What is required ▸
From the entries below, copy every line holding the word "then".

Dataset records
········
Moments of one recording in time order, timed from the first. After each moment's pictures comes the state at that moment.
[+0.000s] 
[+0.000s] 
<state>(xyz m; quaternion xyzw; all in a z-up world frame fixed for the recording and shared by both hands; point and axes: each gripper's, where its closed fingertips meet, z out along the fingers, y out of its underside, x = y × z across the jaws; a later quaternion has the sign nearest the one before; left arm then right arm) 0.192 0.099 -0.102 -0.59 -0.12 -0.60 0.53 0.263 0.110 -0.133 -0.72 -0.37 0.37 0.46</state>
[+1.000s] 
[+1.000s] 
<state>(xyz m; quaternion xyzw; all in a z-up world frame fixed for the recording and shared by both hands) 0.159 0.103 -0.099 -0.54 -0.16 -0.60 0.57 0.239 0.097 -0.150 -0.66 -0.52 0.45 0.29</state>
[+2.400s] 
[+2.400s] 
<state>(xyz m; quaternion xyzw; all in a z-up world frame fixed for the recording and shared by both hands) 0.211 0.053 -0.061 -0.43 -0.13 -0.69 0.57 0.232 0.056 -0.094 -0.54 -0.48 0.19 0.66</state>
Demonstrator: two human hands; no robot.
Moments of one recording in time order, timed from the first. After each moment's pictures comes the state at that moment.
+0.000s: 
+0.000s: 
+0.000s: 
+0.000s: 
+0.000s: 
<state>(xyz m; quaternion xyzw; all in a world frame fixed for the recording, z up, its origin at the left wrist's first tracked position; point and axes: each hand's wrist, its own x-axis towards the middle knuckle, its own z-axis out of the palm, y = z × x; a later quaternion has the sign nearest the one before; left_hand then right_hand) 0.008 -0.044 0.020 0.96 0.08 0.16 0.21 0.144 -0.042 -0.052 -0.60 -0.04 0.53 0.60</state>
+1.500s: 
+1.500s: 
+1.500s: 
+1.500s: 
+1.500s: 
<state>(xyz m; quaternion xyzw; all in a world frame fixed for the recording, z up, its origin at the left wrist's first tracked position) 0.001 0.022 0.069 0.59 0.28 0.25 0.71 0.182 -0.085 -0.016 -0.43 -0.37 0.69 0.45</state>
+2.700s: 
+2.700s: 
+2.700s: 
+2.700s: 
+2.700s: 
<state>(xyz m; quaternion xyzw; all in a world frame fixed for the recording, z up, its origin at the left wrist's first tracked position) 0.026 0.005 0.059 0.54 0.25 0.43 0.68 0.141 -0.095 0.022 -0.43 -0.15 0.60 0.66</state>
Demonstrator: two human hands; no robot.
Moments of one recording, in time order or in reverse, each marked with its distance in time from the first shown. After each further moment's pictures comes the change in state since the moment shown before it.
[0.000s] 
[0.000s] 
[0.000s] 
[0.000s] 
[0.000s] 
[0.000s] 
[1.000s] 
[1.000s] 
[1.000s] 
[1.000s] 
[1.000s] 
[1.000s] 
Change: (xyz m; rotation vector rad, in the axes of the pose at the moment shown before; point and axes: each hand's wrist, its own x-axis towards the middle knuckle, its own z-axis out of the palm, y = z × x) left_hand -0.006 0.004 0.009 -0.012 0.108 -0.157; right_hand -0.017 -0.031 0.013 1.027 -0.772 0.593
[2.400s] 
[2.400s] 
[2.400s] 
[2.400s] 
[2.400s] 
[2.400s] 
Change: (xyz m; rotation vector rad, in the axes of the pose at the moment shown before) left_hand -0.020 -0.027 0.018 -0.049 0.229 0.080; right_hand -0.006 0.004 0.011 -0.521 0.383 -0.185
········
Completed exercise ▸
<state>(xyz m; quaternion xyzw; all in a z-up world frame fixed for the recording and shared by both hands; point and axes: each gripper's, where its closed fingertips meet, z out along the fingers, y out of its underside, x = y × z across the jaws; a later quaternion has the sign nearest the one before; left arm then right arm) 0.192 0.099 -0.102 -0.59 -0.12 -0.60 0.53 0.263 0.110 -0.133 -0.72 -0.37 0.37 0.46</state>
<state>(xyz m; quaternion xyzw; all in a world frame fixed for the recording, z up, its origin at the left wrist's first tracked position; point and axes: each hand's wrist, its own x-axis towards the middle knuckle, its own z-axis out of the palm, y = z × x; a later quaternion has the sign nearest the one before; left_hand then right_hand) 0.008 -0.044 0.020 0.96 0.08 0.16 0.21 0.144 -0.042 -0.052 -0.60 -0.04 0.53 0.60</state>

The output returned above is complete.